Print the data below exactly as it stands, and keep the pictures out.

** Opening Information supplied block **

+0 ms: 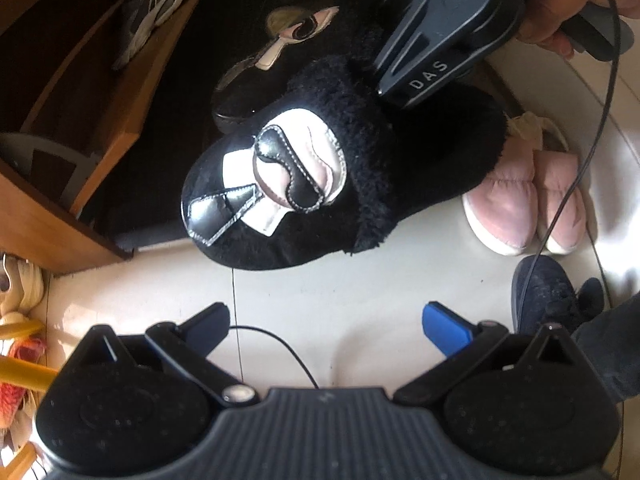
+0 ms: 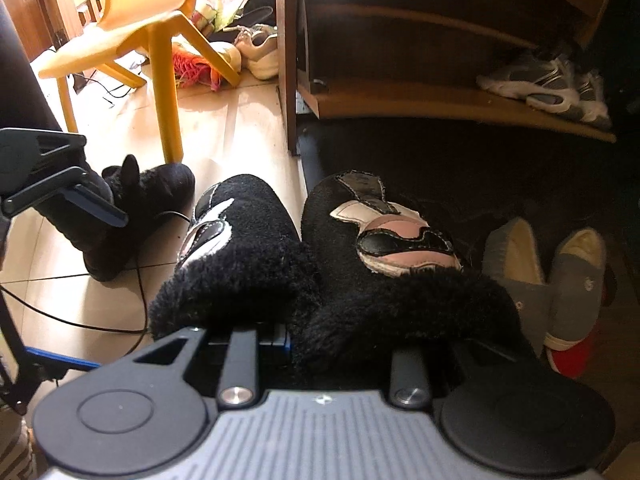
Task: Organize scattered shoes
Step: 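Carry the black slippers up to the cabinet shelf with the right tool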
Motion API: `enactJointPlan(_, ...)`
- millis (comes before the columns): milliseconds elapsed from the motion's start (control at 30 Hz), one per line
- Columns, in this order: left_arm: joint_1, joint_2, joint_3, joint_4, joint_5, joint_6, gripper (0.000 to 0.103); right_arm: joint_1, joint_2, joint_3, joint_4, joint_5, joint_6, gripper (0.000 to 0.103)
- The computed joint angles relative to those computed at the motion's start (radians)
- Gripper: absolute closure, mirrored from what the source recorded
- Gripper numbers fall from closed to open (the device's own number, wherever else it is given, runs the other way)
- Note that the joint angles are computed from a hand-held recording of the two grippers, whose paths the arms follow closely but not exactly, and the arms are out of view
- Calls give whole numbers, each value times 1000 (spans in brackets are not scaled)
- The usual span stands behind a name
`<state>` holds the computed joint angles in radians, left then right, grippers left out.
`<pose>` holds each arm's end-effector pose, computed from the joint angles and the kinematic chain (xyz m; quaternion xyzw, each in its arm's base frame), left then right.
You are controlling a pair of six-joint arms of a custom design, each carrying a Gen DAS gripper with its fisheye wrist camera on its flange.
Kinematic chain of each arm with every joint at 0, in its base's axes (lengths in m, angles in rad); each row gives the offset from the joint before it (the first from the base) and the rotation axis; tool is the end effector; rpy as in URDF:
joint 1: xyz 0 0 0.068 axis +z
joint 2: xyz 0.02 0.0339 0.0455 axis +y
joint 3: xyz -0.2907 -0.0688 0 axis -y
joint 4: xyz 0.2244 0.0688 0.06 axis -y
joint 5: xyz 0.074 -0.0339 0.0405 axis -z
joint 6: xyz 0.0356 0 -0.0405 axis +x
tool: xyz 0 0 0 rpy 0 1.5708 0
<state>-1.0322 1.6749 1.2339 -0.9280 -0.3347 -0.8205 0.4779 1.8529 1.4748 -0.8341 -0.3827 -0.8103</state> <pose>0.1641 -0.2518 0.2557 0.0870 0.9773 0.0202 0.1921 0.3217 0.1816 0.2654 -0.6072 0.7521 0.1556 0.2036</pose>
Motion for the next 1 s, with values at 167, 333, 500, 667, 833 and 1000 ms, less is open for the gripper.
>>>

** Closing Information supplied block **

== Answer space ==
+0 ms: 
+0 ms: 
Task: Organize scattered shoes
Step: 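Carry the black slippers up to the cabinet shelf with the right tool
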Motion API: `enactJointPlan(_, ...)`
- millis (comes before the columns): milliseconds elapsed from the motion's start (control at 30 Hz), one per line
- Columns, in this order: left_arm: joint_1, joint_2, joint_3, joint_4, joint_5, joint_6, gripper (0.000 to 0.103); right_arm: joint_1, joint_2, joint_3, joint_4, joint_5, joint_6, gripper (0.000 to 0.103)
- The computed joint angles relative to those computed at the motion's start (radians)
- Gripper: absolute closure, mirrored from what the source recorded
- Gripper numbers fall from closed to open (the device's own number, wherever else it is given, runs the other way)
- Note that the joint angles are computed from a hand-held recording of the two grippers, whose paths the arms follow closely but not exactly, and the arms are out of view
- Calls give whole numbers, each value times 1000 (spans in brackets are not scaled)
- The usual span stands behind a name
`<state>` holds the computed joint angles in radians, left then right, grippers left out.
`<pose>` holds each arm's end-effector pose, computed from the joint angles and the kinematic chain (xyz m; quaternion xyzw, each in its arm's base frame), left then right.
You are controlling a pair of six-joint arms of a custom design, each carrying a Gen DAS gripper with its fisheye wrist camera on its flange.
Kinematic chain of each arm with every joint at 0, in its base's axes (lengths in m, angles in rad); each row gives the offset from the joint before it (the first from the base) and the rotation axis; tool is the end effector; rpy as in URDF:
joint 1: xyz 0 0 0.068 axis +z
joint 2: xyz 0.02 0.0339 0.0455 axis +y
joint 3: xyz -0.2907 -0.0688 0 axis -y
joint 4: xyz 0.2244 0.0688 0.06 axis -y
joint 5: xyz 0.074 -0.0339 0.0405 axis -z
joint 6: xyz 0.0356 0 -0.0405 axis +x
tool: xyz 0 0 0 rpy 0 1.5708 0
<state>-1.0322 1.6749 1.2339 -0.9280 -0.3347 -0.8205 0.4779 1.8529 1.4748 -0.8341 -0.3827 -0.8103</state> <pose>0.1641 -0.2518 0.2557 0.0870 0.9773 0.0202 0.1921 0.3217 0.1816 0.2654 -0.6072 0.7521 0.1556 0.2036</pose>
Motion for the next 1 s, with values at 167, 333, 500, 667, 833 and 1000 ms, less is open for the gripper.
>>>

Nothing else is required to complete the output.